# TASK INSTRUCTIONS
Write out the data below in full, unchanged, minus the images.

# MATERIAL PROVIDED
..........
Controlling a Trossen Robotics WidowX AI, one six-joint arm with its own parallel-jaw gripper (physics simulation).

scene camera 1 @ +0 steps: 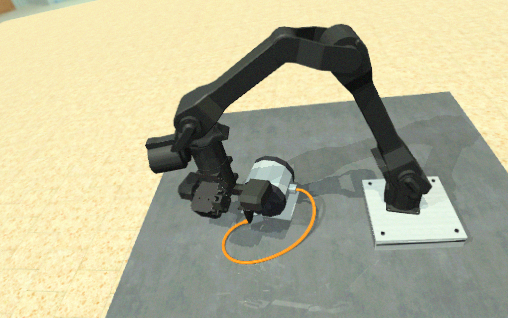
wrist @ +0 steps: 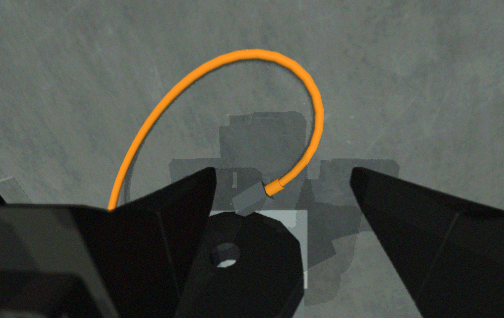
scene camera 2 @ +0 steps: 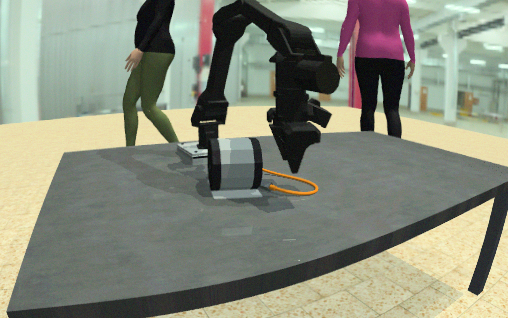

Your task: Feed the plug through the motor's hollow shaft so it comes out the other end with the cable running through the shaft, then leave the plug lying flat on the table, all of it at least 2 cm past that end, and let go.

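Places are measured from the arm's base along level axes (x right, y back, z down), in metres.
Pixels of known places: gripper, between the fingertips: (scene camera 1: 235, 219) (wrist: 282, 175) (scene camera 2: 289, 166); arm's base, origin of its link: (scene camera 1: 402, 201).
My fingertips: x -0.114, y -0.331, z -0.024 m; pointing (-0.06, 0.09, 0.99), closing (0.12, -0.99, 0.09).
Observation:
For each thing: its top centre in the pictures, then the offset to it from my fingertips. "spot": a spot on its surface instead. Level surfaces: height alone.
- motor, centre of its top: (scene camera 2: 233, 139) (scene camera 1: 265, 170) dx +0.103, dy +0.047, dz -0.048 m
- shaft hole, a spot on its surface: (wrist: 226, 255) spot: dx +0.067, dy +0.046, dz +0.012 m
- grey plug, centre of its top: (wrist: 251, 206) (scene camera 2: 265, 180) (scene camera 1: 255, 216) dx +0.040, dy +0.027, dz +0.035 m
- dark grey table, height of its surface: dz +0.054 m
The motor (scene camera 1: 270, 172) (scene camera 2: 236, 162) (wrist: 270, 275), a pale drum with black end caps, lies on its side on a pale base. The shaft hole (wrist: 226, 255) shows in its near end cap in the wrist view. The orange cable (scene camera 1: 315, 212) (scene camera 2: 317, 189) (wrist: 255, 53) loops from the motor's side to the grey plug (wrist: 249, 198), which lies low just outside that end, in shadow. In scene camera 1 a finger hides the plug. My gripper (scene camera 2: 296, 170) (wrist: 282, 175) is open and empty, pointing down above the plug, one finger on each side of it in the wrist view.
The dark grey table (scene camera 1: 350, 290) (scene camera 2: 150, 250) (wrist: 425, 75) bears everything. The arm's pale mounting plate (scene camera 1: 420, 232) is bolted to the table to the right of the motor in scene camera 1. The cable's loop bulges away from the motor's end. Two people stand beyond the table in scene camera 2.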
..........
# TASK SOLUTION
Controlling a Trossen Robotics WidowX AI, one six-joint arm with its own parallel-jaw gripper (physics simulation).

scene camera 1 @ +0 steps: 
wrist @ +0 steps: 
scene camera 2 @ +0 steps: 

Your task: Feed the plug through the motor's hollow shaft so it comes out the other end with the cable running through the shaft, then leave the plug lying flat on the table, all of it at least 2 cm past that end, and let go.

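Places are measured from the arm's base along level axes (x right, y back, z down), in metres.
Pixels of known places: gripper, between the fingertips: (scene camera 1: 235, 219) (wrist: 282, 175) (scene camera 2: 289, 166); arm's base, origin of its link: (scene camera 1: 402, 201).
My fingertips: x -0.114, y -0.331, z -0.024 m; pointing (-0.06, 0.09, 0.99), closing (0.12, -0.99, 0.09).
Observation:
For each thing: its top centre in the pictures, then the offset to it from my fingertips. "spot": a spot on its surface instead. Level surfaces: height alone.
- motor, centre of its top: (scene camera 2: 233, 139) (scene camera 1: 265, 170) dx +0.103, dy +0.047, dz -0.048 m
- shaft hole, a spot on its surface: (wrist: 226, 255) spot: dx +0.067, dy +0.046, dz +0.012 m
- grey plug, centre of its top: (wrist: 251, 206) (scene camera 2: 265, 180) (scene camera 1: 255, 216) dx +0.040, dy +0.027, dz +0.035 m
- dark grey table, height of its surface: dz +0.054 m
The motor (scene camera 1: 270, 172) (scene camera 2: 236, 162) (wrist: 270, 275), a pale drum with black end caps, lies on its side on a pale base. The shaft hole (wrist: 226, 255) shows in its near end cap in the wrist view. The orange cable (scene camera 1: 315, 212) (scene camera 2: 317, 189) (wrist: 255, 53) loops from the motor's side to the grey plug (wrist: 249, 198), which lies low just outside that end, in shadow. In scene camera 1 a finger hides the plug. My gripper (scene camera 2: 296, 170) (wrist: 282, 175) is open and empty, pointing down above the plug, one finger on each side of it in the wrist view.
The dark grey table (scene camera 1: 350, 290) (scene camera 2: 150, 250) (wrist: 425, 75) bears everything. The arm's pale mounting plate (scene camera 1: 420, 232) is bolted to the table to the right of the motor in scene camera 1. The cable's loop bulges away from the motor's end. Two people stand beyond the table in scene camera 2.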

The exercise requires no further work.